Conjugated polymers (CPs) are emerging as part of a promising future for gas-sensing applications. However, some of their limitations, such as poor specificity, humidity sensitivity and poor ambient stability, remain persistent. Herein, a novel combination of a polymer-monomer heterostructure, derived from a CP (PDVT-10) and a newly reported monomer [tris(keto-hydrazone)] has been integrated in an organic field-effect transistor (OFET) platform to sense H₂S selectively. The hybrid heterostructure shows an unprecedented sensitivity (525% ppm^-1) and high selectivity toward H₂S gas. In addition, we demonstrated that the PDVT-10/tris(keto-hydrazone) OFET sensor has the lowest limit of detection (1 ppb), excellent ambient stability (∼5% current degradation after 150 days), good response-recovery behavior, and exceptional electrical behavior and gas response reproducibility. This work can help pave the way to incorporate futuristic gas sensors in a multitude of applications.

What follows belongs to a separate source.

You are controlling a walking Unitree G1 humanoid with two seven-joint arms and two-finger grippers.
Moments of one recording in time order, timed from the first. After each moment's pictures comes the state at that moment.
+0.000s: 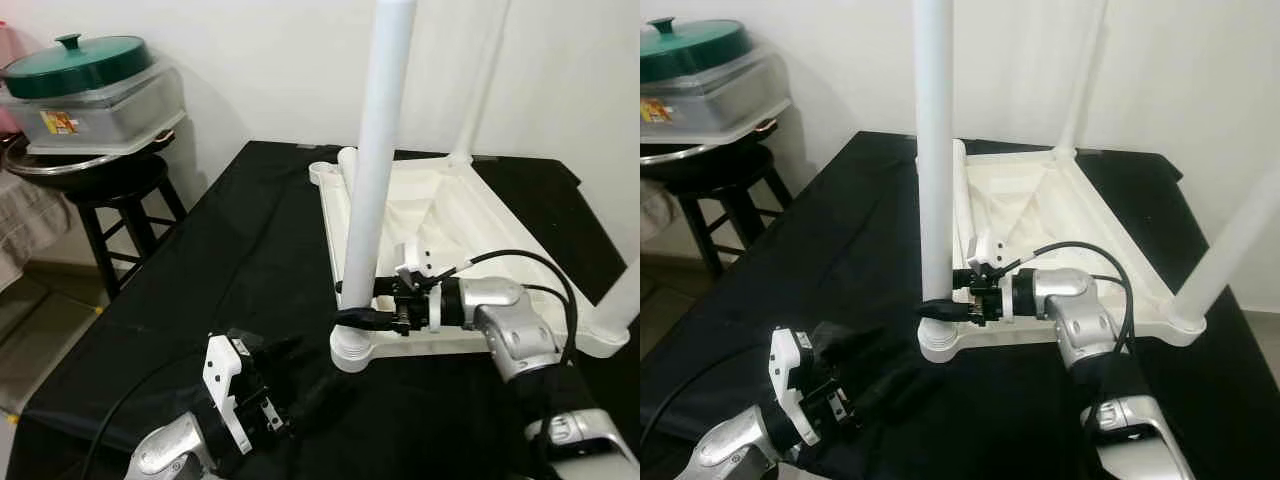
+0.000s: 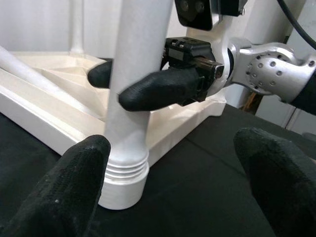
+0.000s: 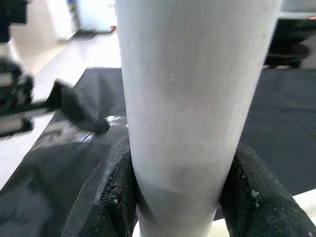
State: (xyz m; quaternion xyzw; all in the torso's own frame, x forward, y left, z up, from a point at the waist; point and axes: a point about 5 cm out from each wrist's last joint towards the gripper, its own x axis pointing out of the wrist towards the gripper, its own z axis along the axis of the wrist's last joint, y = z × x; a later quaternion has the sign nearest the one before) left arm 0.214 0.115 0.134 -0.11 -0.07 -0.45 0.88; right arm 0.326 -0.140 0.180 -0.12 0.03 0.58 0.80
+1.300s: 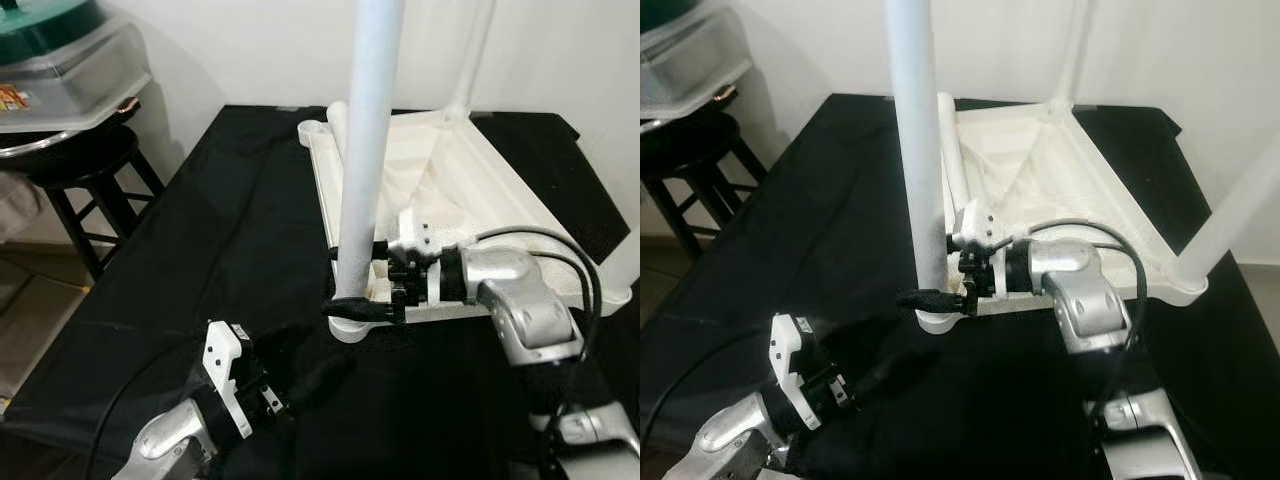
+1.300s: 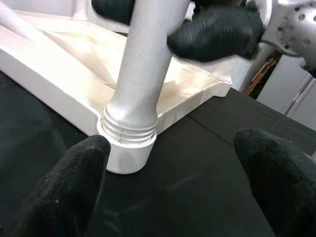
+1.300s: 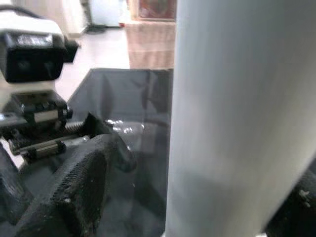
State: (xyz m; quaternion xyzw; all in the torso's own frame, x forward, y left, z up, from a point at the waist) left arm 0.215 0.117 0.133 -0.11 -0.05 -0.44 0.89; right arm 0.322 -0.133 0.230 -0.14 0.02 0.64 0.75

Grain Boundary Control of Organic Semiconductors via Solvent Vapor Annealing for High-Sensitivity NO2 Detection

The microstructure of the organic semiconductor (OSC) active layer is one of the crucial topics to improve the sensing performance of gas sensors. Herein, we introduce a simple solvent vapor annealing (SVA) process to control 6,13-bis(triisopropylsilylethynyl)-pentacene (TIPS-pentacene) OSC films morphology and thus yields high-sensitivity nitrogen organic thin-film transistor (OTFT)-based nitrogen dioxide (NO₂) sensors. Compared to pristine devices, the toluene SVA-treated devices exhibit an order of magnitude responsivity enhancement to 10 ppm NO₂, further with a limit of detection of 148 ppb. Systematic studies on the microstructure of the TIPS-pentacene films reveal the large density grain boundaries formed by the SVA process, improving the capability for the adsorption of gas molecules, thus causing high-sensitivity to NO₂. This simple SVA processing strategy provides an effective and reliable access for realizing high-sensitivity OTFT NO₂ sensors.

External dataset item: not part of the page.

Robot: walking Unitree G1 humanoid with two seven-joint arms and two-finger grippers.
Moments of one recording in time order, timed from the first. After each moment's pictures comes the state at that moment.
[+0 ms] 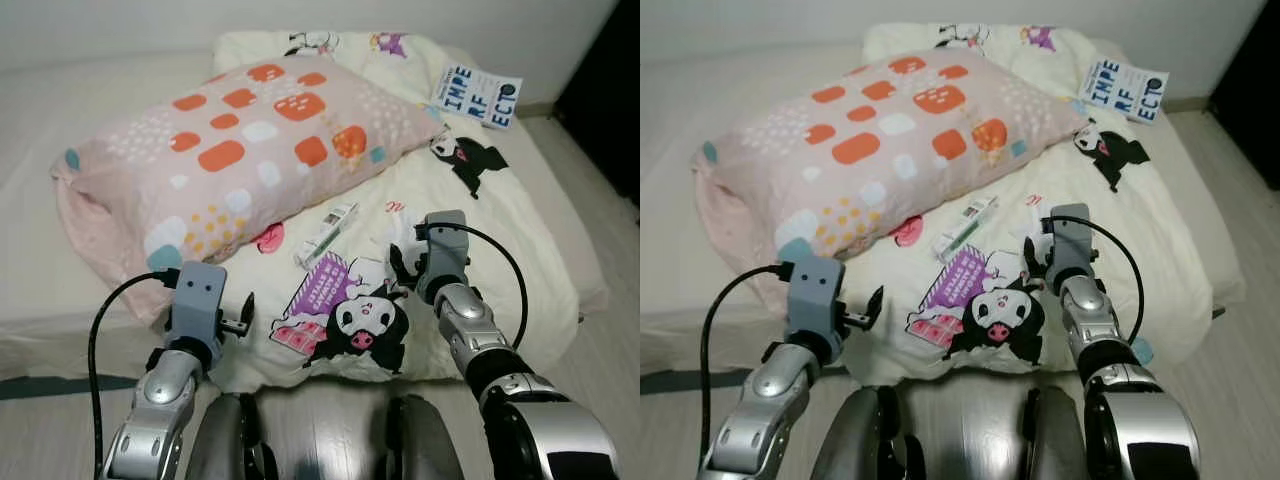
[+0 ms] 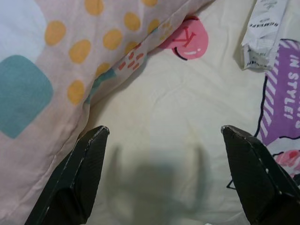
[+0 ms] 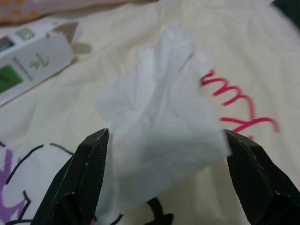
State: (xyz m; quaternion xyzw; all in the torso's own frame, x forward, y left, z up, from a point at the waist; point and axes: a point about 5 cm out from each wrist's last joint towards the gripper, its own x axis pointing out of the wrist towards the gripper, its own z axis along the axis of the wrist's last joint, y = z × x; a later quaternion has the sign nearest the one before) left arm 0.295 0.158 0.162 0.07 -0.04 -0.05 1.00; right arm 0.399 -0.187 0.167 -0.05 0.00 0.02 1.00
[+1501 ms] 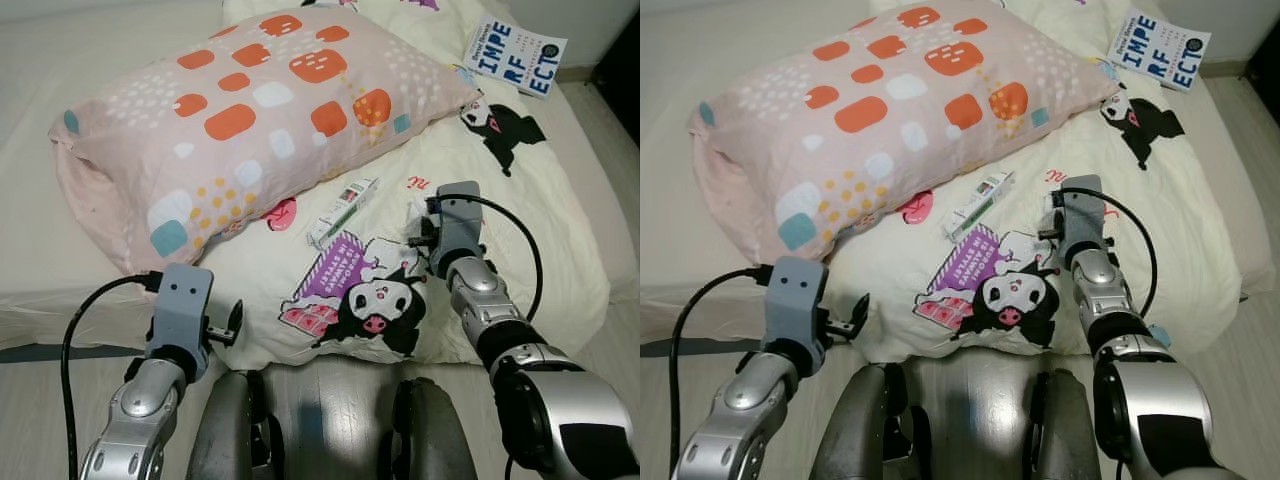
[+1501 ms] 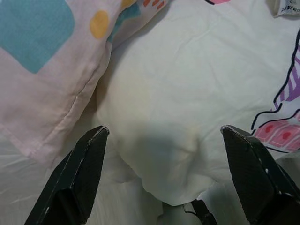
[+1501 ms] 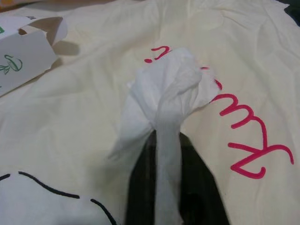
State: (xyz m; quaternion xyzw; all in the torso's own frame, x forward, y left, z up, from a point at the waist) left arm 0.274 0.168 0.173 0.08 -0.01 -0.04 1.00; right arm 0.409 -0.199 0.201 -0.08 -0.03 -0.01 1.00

Cobweb-like, Ultrathin Porous Polymer Films for Ultrasensitive NO2 Detection

Gas sensors based on polymer field-effect transistors (FETs) have drawn much attention owing to the inherent merits of specific selectivity, low cost, and room temperature operation. Ultrathin (<10 nm) and porous polymer semiconductor films offer a golden opportunity for achieving high-performance gas sensors. However, wafer-scale fabrication of such high-quality polymer films is of great challenge and has rarely been realized before. Herein, the first demonstration of 4 in. wafer-scale, cobweb-like, and ultrathin porous polymer films is reported via a one-step phase-inversion process. This approach is extremely simple and universal for constructing various ultrathin porous polymer semiconductor films. Thanks to the abundant pores, ultrathin size, and high charge-transfer efficiency of the prepared polymer films, our gas sensors exhibit many superior advantages, including ultrahigh response (2.46 × 10⁶%), low limit of detection (LOD) (<1 ppm), and excellent selectivity. Thus, the proposed fabrication strategy is exceptionally promising for mass manufacturing of low-cost high-performance polymer FET-based gas sensors.

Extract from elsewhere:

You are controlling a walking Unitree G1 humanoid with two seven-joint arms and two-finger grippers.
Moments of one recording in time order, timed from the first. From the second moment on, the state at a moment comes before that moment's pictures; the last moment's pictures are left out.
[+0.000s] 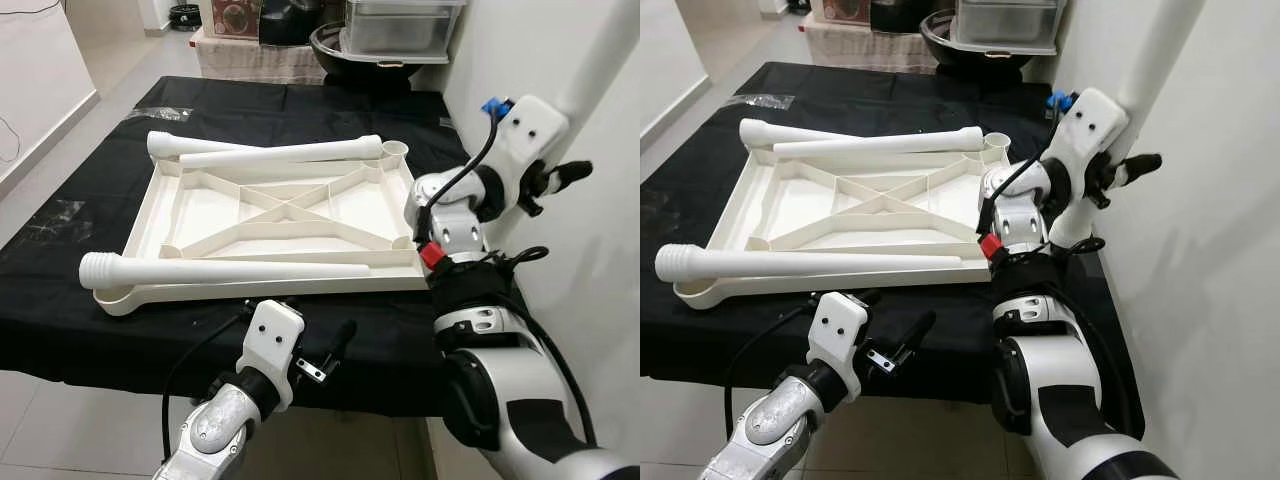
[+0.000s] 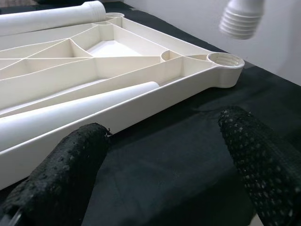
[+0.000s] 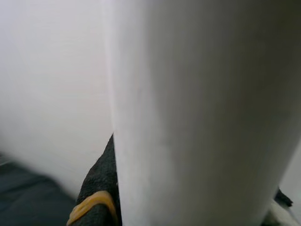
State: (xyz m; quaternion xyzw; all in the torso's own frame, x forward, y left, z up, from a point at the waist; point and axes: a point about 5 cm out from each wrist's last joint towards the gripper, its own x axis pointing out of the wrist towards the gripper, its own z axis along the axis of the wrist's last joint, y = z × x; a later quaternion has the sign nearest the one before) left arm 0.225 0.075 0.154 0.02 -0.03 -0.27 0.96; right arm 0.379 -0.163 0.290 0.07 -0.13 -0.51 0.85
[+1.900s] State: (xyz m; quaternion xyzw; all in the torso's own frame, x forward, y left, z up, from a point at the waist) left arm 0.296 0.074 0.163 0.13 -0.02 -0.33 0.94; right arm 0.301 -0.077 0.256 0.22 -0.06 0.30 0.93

Skin-Like Strain Sensors Enabled by Elastomer Composites for Human–Machine Interfaces

Flexible electronics exhibit tremendous potential applications in biosensing and human–machine interfaces for their outstanding mechanical performance and excellent electrical characteristics. In this work, we introduce a soft, skin-integrated strain sensor enabled by a ternary elastomer composite of graphene/carbon nanotube (CNT)/Ecoflex, providing a low-cost skin-like platform for conversion of mechanical motion to electricity and sensing of human activities. The device exhibits high sensitivity (the absolute value of the resistance change rate under a testing strain level, 26) and good mechanical stability (surviving ~hundreds of cycles of repeated stretching). Due to the advanced mechanical design of the metallic electrode, the strain sensor shows excellent mechanical tolerance to pressing, bending, twisting, and stretching. The flexible sensor can be directly mounted onto human skin for detecting mechanical motion, exhibiting its great potential in wearable electronics and human–machine interfaces.